Marcello Gazzola

Personal information
- Full name: Marcello Gazzola
- Date of birth: 3 April 1985 (age 40)
- Place of birth: Borgo Val di Taro, Italy
- Height: 1.83 m (6 ft 0 in)
- Position: Defender

Youth career
- 1995–2004: Parma

Senior career*
- Years: Team / Apps / (Gls)
- 2004–2006: Sambenedettese / 19 / (0)
- 2006–2007: Venezia / 2 / (0)
- 2007: Torres / 14 / (1)
- 2007–2009: Catania / 3 / (0)
- 2008–2009: → Avellino (loan) / 27 / (0)
- 2009–2012: Ascoli / 90 / (1)
- 2012–2018: Sassuolo / 126 / (2)
- 2018–2020: Parma / 39 / (1)
- 2019–2020: → Empoli (loan) / 10 / (0)

= Marcello Gazzola =

Italian footballer

Marcello Gazzola (born 3 April 1985) is an Italian former footballer who played as a defender.

==Club career==

===Early career===
Born in Borgo Val di Taro, Gazzola started his youth career at Parma in 1995. The defender remained within the youth system of the Emilia-Romagna based club until 2004 and began to earn first team call-ups during the 2003–2004 season, but never made his first team debut. Prior to the 2004–2005 season, Gazzola was sold to Serie C side S.S. Sambenedettese Calcio in a joint-ownership deal.

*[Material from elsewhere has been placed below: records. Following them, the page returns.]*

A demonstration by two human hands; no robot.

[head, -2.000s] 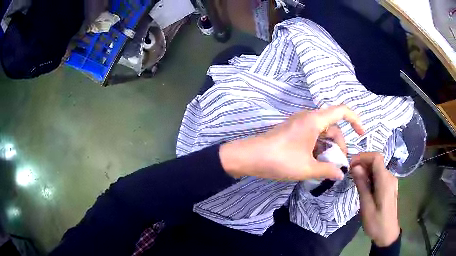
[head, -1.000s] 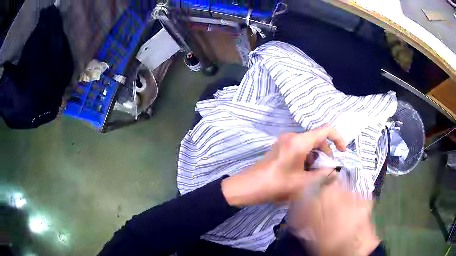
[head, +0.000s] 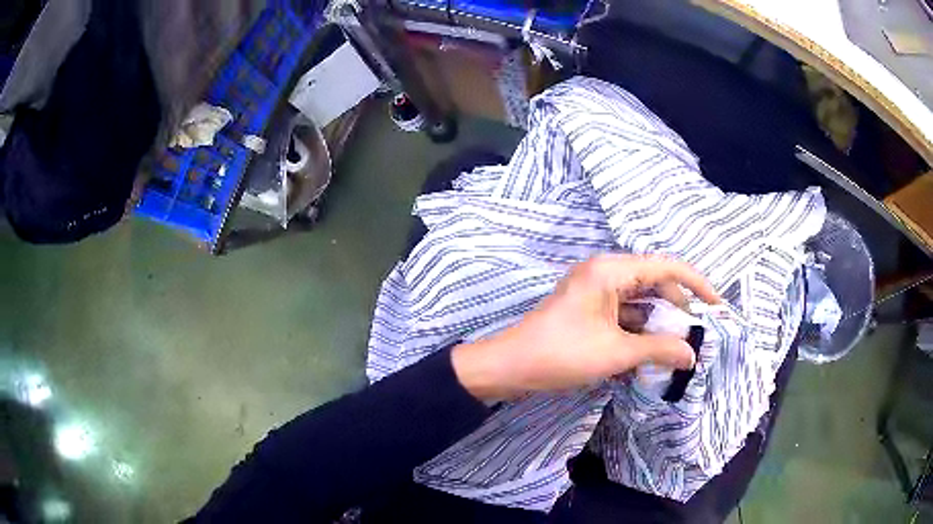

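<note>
A white garment with dark blue-grey stripes point(head: 512, 256) lies heaped over my dark-clothed lap. My left hand point(head: 583, 333) is closed on a part of it, with thumb and fingers pinching the cloth. A small plain white patch point(head: 667, 319) shows between the fingers. A short black strip point(head: 683, 365) hangs at the thumb tip, roughly upright, against the striped cloth. My right hand is out of the picture. No needle or thread can be made out.
A clear bin point(head: 841, 297) with white scraps stands at the right, beside the garment. A pale-topped table with a wooden edge point(head: 818, 56) curves across the upper right. A blue crate point(head: 189, 200) and hanging dark cloth point(head: 77, 154) are at the upper left, over a green floor point(head: 235, 338).
My right hand, blurred over the cloth a second ago, has left the picture. My left hand still pinches the garment. The black strip now shows in full.
</note>
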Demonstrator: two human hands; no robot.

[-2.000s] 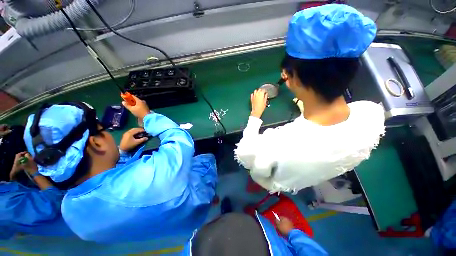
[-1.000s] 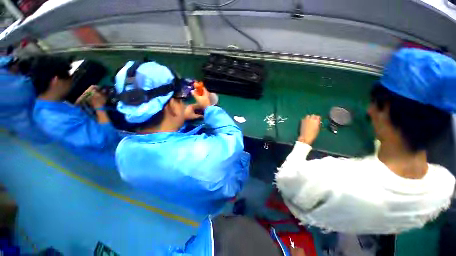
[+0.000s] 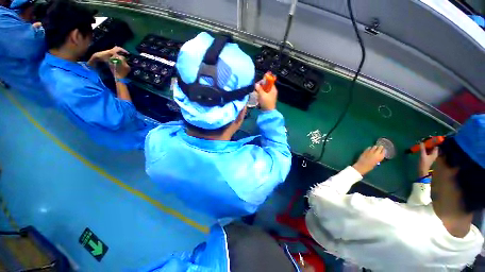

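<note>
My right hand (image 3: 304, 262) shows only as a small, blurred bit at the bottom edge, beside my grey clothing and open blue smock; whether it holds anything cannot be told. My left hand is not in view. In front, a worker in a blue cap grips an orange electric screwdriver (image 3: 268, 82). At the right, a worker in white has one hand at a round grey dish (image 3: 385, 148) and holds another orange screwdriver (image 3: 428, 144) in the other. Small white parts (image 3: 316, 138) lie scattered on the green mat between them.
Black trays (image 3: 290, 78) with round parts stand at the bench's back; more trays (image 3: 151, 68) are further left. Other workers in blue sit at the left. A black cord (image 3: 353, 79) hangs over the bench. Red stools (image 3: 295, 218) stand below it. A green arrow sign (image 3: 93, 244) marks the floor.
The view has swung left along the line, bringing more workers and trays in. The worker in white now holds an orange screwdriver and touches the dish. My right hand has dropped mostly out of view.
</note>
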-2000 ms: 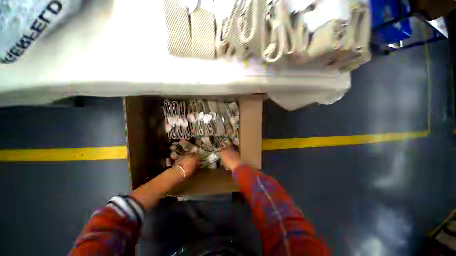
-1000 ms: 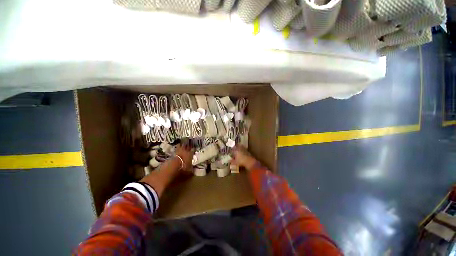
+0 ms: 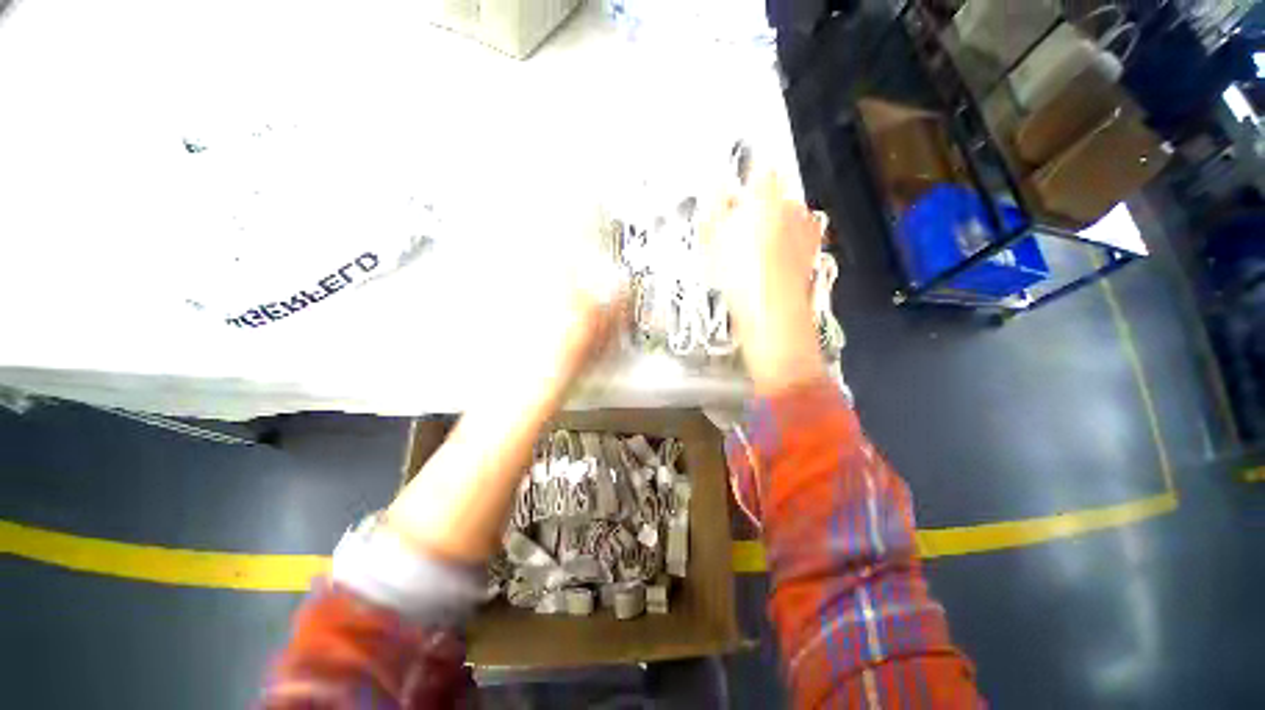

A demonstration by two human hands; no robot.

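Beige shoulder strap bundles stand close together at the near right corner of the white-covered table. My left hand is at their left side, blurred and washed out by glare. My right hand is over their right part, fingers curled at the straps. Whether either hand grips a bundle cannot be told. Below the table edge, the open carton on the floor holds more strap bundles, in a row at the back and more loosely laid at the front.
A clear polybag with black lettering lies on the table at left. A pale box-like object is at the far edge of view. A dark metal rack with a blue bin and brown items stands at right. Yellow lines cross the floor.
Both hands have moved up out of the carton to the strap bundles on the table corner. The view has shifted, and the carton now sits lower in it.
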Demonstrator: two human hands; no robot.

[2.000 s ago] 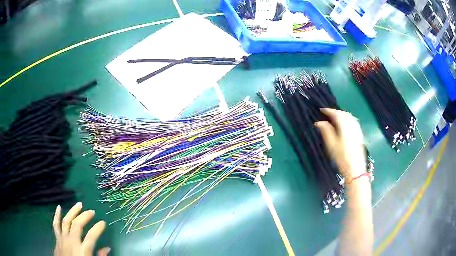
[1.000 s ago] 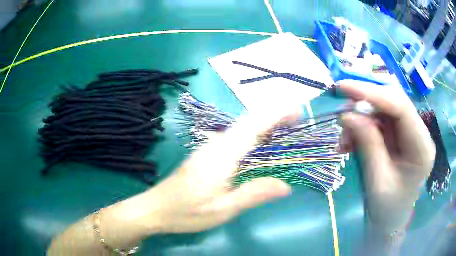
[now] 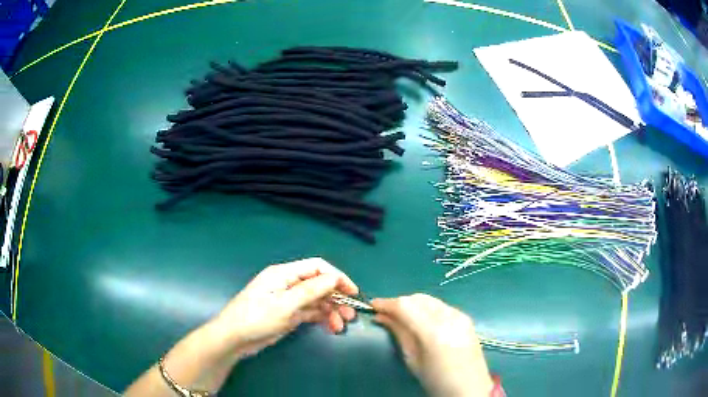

===S.S. Sambenedettese Calcio===
Gazzola joined the Serie C1 club in July 2004, at the age of 19. During his first season, he went on to make five full appearances and 14 appearances in 2005–06, before going out on two short loan spells to S.S.C. Venezia, one at the second half of the 2005–06 season and the second at the beginning of the 2006–07 season. At Venice, the young left back made just 2 appearances for the then-Serie C2 club. Gazzola transferred to Sassari Torres 1903 in January 2007.

===Sassari Torres===
Following his transfer to Sassari Torres, Gazzola played 14 games and scored 1 goal in his brief spell. After performing at an impressive level with the third division club, he was sold to Serie A side Calcio Catania at the start of the 2007–08 Serie A season.

===Calcio Catania===
Calcio Catania officially announced the signing of the player during the 2007 summer transfer window for an undisclosed fee. During his first season in Sicily, however, Gazzola found playing time very limited due to his lack of experience and due to the presence of experienced full backs Cristian Silvestri, Gennaro Sardo and Rocco Sabato. On 1 August 2008, it was confirmed that Gazzola would spend the 2008–2009 season on loan at Serie B side US Avellino. With the club, Gazzola managed to obtain a starting position and made over 30 appearances in all competitions, but his efforts were not enough to save the club from relegation to the Lega Pro Prima Divisione, although the club were later relegated to the Serie D, following bankruptcy. He returned to Calcio Catania on 1 June 2009.

===Ascoli Calcio===
On 25 June 2009, Calcio Catania officially announced the signing of centerback Giuseppe Bellusci from Ascoli Calcio. In part exchange for the player, Ascoli received 50% of the contracts for both, Gazzola and Vito Falconieri. During his season with Ascoli, he made 33 Serie B appearances alone.

===Sassuolo===
On 1 July 2015, Gazzola signed a new one-year contract with Sassuolo. He renewed again on 27 May 2016.

===Parma===
On 16 January 2018, Gazzola left Sassuolo to join his former youth club Parma in Serie B for a reported £222,000 (€250,000) fee.

====Loan to Empoli====
On 24 August 2019, Gazzola joined Serie B club Empoli on loan with an option to buy.